# XB-52 tandem cockpit question



## ivanotter (Apr 24, 2013)

All,

Herewith a question which I seem not to be able to get a view on anywhere.

The XB-52 had a rather nice looking tandem cockpit.

Production ended up with the airliner cockpit.

1) Was it planned to end up with airliner cockpit from the start?
2) Was the tandem cockpit just for the testing phases
3) Did the cockpit layout radically change?
4) Did the XB-52 have the same cockpit area (e.g rest area, etc)
5) Was the tandem cockpit OK for testing as the flight time might have been considerable shorter than actual deployment?

If anybody should have any lay-outs a la the B-36 cockpit layout (THANKS), please.

Anyone?

Thanks in advance

Ivan


----------



## michaelmaltby (Apr 24, 2013)

My understanding of the matter is that Boeing envisioned the cockpit as implemented in the XB-52 - following the B-47 concept.
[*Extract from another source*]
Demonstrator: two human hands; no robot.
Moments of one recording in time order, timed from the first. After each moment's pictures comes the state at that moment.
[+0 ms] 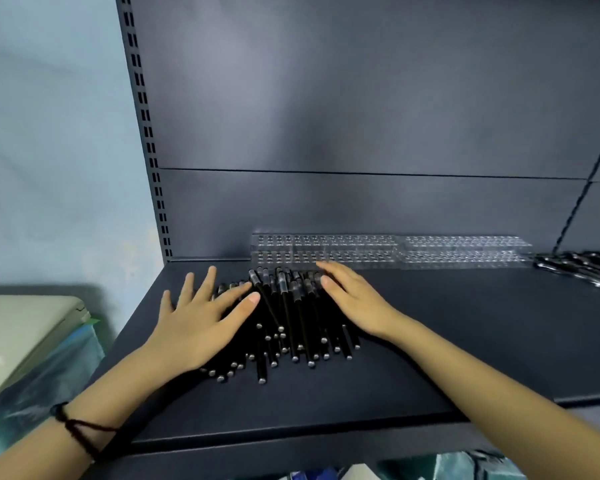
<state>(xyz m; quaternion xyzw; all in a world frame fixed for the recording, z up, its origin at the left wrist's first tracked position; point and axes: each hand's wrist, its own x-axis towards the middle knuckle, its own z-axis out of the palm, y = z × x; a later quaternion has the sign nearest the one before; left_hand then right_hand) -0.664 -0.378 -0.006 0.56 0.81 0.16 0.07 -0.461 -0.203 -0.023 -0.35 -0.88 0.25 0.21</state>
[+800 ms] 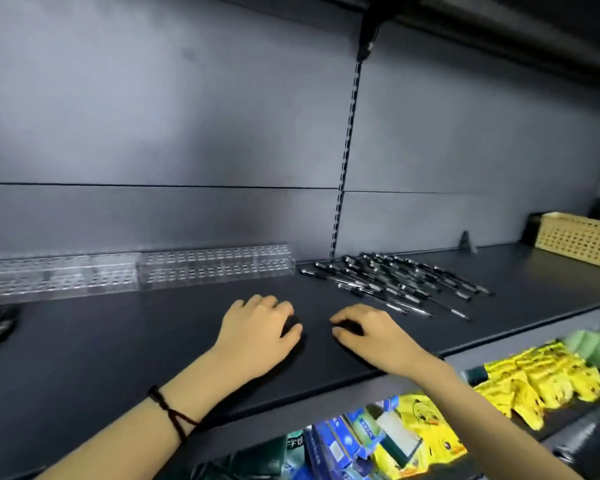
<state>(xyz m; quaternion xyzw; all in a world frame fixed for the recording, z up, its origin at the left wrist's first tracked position) -0.223 -0.154 -0.005 0.75 0.64 0.12 -0.11 -0.013 -0.103 -0.009 -0.48 -0.85 0.12 0.19</state>
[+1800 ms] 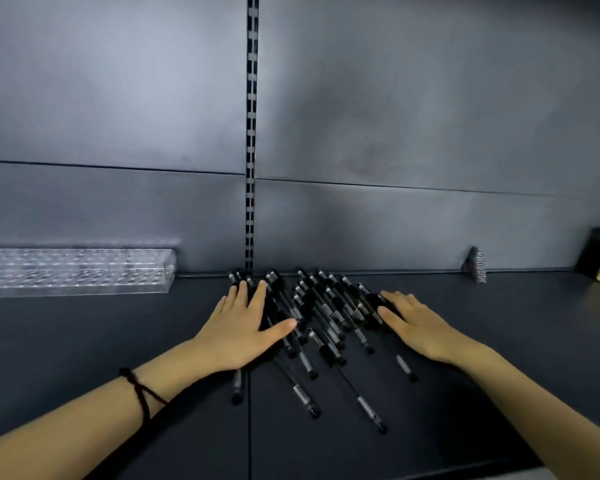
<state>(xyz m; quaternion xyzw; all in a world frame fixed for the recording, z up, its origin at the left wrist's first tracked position) -0.045 0.058 -0.025 0.64 0.75 0.10 0.12 0.231 0.189 -0.028 -0.52 -0.83 0.18 0.07</state>
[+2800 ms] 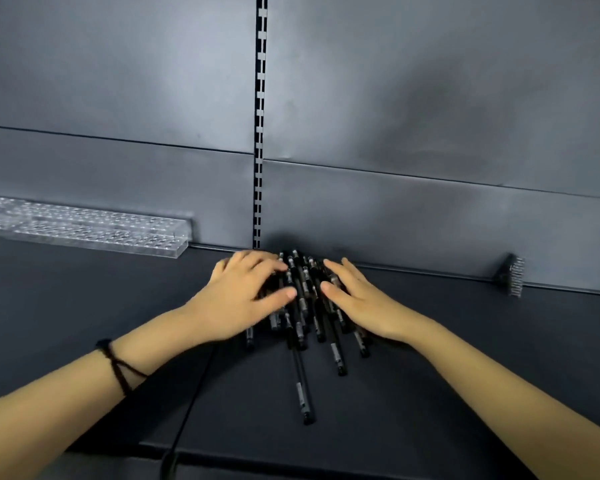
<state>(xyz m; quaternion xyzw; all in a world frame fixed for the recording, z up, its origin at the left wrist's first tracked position) -0.002 0.047 -0.004 0.64 0.73 0.24 -0.02 0.185 0.197 -0.014 -0.30 -0.89 0.32 0.09</state>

SAC Commander Mr. Curtis LeMay did not like tandem configurations, believing that side-by-side was more appropriate for bomber control.

The XB-52 thus was "accepted" by the USAF as the B-52 that we all know and love today. 

MM


----------



## ivanotter (Apr 24, 2013)

Did the pilots strap in as in a fighter jet? Could they move around at all in the tandem cockpit?

What about the other crew members? Did they have more freedom of movement?

Ivan


----------



## davparlr (Apr 24, 2013)

ivanotter said:


> Did the pilots strap in as in a fighter jet? Could they move around at all in the tandem cockpit?
> 
> What about the other crew members? Did they have more freedom of movement?
> 
> Ivan


 
I suspect it was similar to the B-47. In the B-47, the crew could get up and move around although it was tight. I suspect the B-52 would have been somewhat easier.

Google Image Result for http://www.cybermodeler.com/aircraft/b-47/images/anderson_b-47_pit1.jpg


----------



## Matt308 (Apr 24, 2013)

The side by side arrangement allows for better cockpit cross checks prodecure monitoring between flightcrew. This is the basis for crew resource managment (CRM) fundamentals in modern parlance.


----------